= Helen Fry =

British historian, lecturer and biographer

Dr Helen Fry (born 1967) is an English historian, author, biographer and broadcaster who specialises in the history of World War II, with a particular focus on espionage and the Intelligence services of the Allies. She has written and edited over 25 books covering the social history of the Second World War, including topics covering women in Intelligence, the 10,000 German and Austrian Jewish refugees who fought for Britain, and wider coverage of espionage and spy networks.

==Early life and education==
Helen Fry was born in North Devon in 1967. She graduated with a B.A. Hons in 1991 and Ph.D. in 1994 in Theology/Theological Studies from the University of Exeter. During the 1990s, Fry was active on the international stage in the youth movement of The Council of Christians and Jews, and in promoting inter-faith relations.

==Career==
Fry is an Honorary Research Fellow in the Department of Hebrew and Jewish Studies at University College London and teaches at the London Jewish Cultural Centre. She presented a paper at the 2001 symposium at the University of Southampton on "Port Jews."

Fry has written over 25 books, with special expertise on the 10,000 German-speaking refugees who served in the British forces during the Second World War, especially in the Royal Pioneer Corps.
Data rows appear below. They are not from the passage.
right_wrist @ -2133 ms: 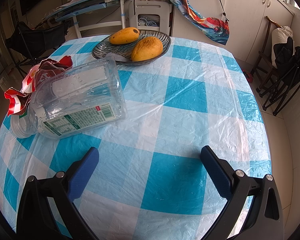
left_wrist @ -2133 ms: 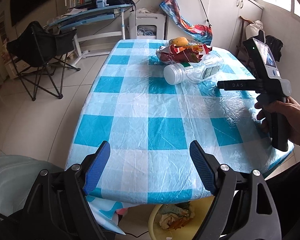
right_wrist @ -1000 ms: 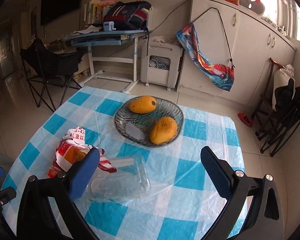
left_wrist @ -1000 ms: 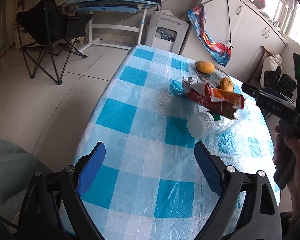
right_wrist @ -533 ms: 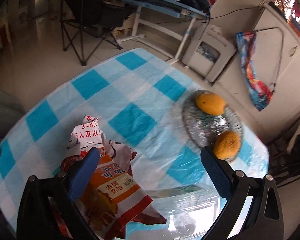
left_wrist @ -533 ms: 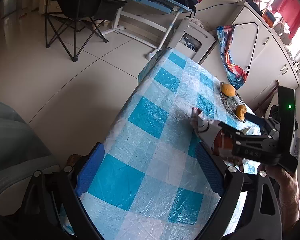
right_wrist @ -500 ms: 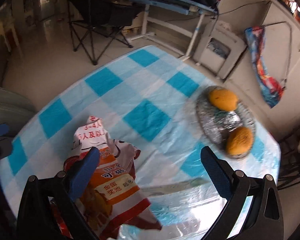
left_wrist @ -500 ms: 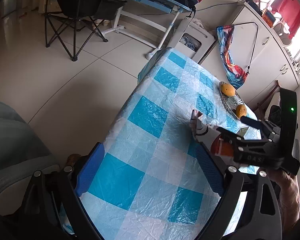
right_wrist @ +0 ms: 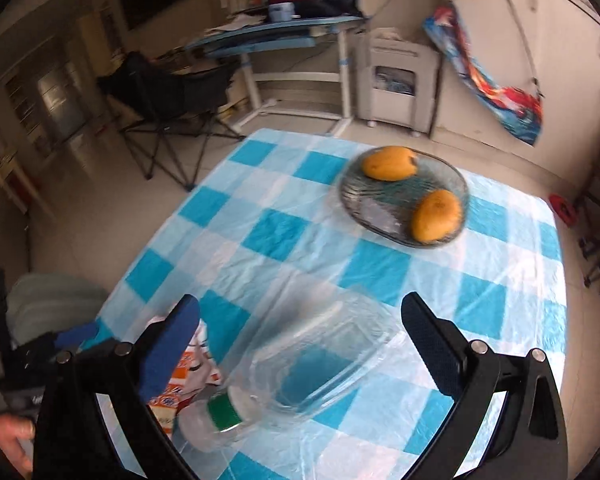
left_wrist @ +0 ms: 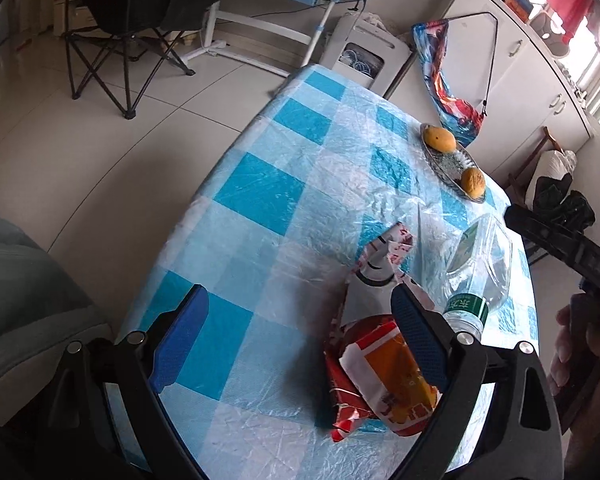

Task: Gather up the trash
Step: 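Grasp the red-and-white snack wrapper with the left tool while the right tool grasps the clear bottle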

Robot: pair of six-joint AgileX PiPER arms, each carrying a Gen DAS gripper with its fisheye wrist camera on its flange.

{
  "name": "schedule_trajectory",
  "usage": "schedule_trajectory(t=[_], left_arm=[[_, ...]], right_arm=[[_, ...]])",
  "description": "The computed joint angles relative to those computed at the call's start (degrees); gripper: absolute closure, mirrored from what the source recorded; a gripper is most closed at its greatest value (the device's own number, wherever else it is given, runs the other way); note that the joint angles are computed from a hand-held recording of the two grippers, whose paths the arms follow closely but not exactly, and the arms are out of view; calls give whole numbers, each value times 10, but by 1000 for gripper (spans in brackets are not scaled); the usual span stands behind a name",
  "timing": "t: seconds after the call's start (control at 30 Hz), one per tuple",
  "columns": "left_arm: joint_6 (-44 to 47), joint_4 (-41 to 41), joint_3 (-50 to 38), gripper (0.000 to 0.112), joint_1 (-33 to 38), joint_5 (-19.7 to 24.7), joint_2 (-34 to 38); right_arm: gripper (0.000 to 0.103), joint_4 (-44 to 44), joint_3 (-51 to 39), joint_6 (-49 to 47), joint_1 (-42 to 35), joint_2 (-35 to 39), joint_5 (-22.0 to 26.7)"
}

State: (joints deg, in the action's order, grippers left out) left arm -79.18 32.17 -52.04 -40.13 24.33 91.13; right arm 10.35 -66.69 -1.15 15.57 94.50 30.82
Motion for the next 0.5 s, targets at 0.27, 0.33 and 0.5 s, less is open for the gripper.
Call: schedule_trajectory(t=[0.27, 0.33, 0.5], left_arm=[[72, -17, -81, 22, -60, 67, 75], [78, -2, -79, 24, -74, 66, 76], [106, -3, -43, 56, -80, 21, 49]], right_arm=[[6, -3, -2, -29, 20, 40, 47], [7, 37, 7, -85, 16, 36, 61], [30, 139, 44, -194, -12, 13, 84]])
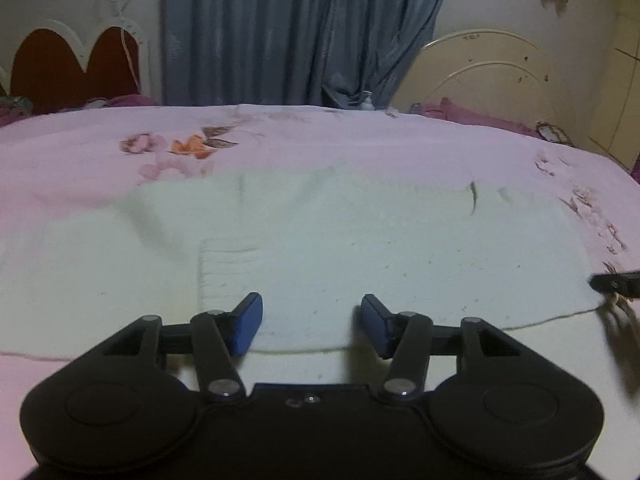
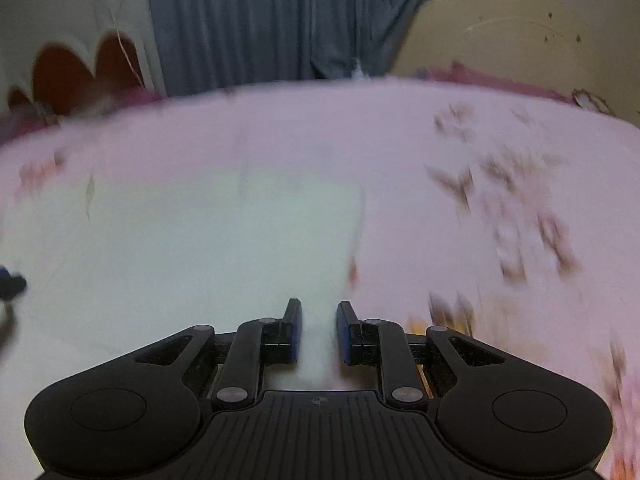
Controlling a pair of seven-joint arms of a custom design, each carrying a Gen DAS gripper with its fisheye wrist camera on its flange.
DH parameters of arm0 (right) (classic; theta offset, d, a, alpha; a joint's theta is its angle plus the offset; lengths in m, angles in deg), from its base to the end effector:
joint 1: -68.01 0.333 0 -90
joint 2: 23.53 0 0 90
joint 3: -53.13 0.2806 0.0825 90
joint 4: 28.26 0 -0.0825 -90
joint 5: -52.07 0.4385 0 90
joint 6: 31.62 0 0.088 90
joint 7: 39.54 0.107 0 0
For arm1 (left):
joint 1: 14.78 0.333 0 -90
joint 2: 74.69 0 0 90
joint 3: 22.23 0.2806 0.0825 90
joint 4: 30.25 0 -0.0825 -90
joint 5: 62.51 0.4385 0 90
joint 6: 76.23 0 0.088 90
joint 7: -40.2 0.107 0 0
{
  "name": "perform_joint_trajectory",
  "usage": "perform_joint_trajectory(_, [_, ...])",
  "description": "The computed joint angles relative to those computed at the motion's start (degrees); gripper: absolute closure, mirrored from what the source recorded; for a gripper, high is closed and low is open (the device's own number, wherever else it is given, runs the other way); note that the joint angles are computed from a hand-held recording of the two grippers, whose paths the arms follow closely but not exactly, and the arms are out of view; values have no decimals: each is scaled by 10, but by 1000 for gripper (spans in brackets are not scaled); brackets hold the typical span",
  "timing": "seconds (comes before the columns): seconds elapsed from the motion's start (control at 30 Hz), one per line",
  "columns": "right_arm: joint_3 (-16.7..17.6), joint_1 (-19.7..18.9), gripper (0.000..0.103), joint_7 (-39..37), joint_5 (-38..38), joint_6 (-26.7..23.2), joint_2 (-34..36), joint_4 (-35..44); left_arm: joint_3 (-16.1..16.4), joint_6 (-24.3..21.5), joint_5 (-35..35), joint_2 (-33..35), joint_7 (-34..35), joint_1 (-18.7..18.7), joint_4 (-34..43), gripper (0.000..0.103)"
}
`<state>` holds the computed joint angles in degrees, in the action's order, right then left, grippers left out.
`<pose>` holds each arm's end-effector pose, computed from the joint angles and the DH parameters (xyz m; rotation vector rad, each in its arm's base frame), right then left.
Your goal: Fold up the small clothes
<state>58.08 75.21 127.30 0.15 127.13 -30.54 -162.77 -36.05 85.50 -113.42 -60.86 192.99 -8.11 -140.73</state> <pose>0.5466 0.1524 0.3605 -1.4581 2.1009 -0.7380 0.6802 -0.0398 0.3623 -1.3942 2.1694 -0.9968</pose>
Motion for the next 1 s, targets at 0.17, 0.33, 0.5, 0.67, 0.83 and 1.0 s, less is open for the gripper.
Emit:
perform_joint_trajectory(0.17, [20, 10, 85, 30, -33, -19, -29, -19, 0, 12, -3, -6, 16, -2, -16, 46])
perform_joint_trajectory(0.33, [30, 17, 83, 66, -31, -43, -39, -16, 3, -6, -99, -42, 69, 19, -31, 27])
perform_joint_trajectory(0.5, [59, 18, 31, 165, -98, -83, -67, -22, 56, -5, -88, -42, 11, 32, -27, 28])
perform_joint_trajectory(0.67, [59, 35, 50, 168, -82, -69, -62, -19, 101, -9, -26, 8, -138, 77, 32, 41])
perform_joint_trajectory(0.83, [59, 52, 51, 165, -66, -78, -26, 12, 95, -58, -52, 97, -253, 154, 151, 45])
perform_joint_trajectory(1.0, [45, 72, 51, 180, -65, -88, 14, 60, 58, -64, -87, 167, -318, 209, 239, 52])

Reviewer Martin Rubin described her book Freud's War as taking readers into the "unusual corners of global conflicts" and described her book as a detailed portrait of different military experiences during World War II.

Fry's writing on women in espionage has explored female spy networks, the range of roles women undertook in espionage (including as double agents, as interrogators and parachuting behind enemy lines), tasks undertaken by women such as knitting codes into woollen jumpers and secret eavesdropping. She has also recounted the lives of some of the famous Bletchley Park codebreakers.

Fry has been interviewed as a military history expert for television documentaries, including David Jason’s Secret Service (Channel 4), Spying on Hitler’s Army (Channel 4/PBS), Churchill’s Germany Army (National Geographic) Race To Victory (History Channel), Home Front Heroes (BBC1) and The Hunt for Hitler’s Missing Millions (Channel 5). She has additionally covered the D-Day anniversary commemorations with historian and broadcaster James Holland in live BBC broadcasts from Normandy.

Fry is an ambassador for the National Centre for Military Intelligence (NCMI) and a trustee of both the Friends of the Intelligence Corps Museum and the Medmenham Collection. She is also President of The Friends of the National Archives UK.

==Awards ==
Fry's book MI9: A History of the British Secret Service for Escape and Evasion in WWII was shortlisted for The Duke of Wellington Military Medal in 2021.

Fry was awarded the Military History Matters Magazine Silver Award for her 2023 book, Women in Intelligence, which was voted for by readers. The book was also named a Waterstones Best Book of 2023 in the Military History category.

She has also been awarded the Lifetime Contribution Award for Jewish Military History and Education by the Jewish Military Association. She is an Honorary member of The Association of Jewish Refugees.

==Selected publications==
- The King's Most Loyal Enemy Aliens (Sutton, 2007). Republished in paperback as Churchill's German Army (The History Press, 2010).
- Music & Men: The Life and Loves of Harriet Cohen (The History Press, 2009).
- Freud's War (The History Press, 2009).
- The M Room (self-published on Amazon, 2013).
- The London Cage: The Secret History of Britain's WWII Interrogation Centre (Yale University Press, 2017)
- MI9: A History of the Secret Service for Escape and Evasion in World War II (Yale University Press, 2020)
- The Walls Have Ears: The Greatest Intelligence Operation of World War II. (Yale University Press, 2020)
- Spymaster: The Man who Saved MI6 (Yale University Press, 2021) a biography about Thomas Kendrick
- Women in Intelligence (Yale University Press, 2023)
- X Troop Commando (Yale University Press, 2024)
Fry is also an associate editor of Eye Spy Magazine.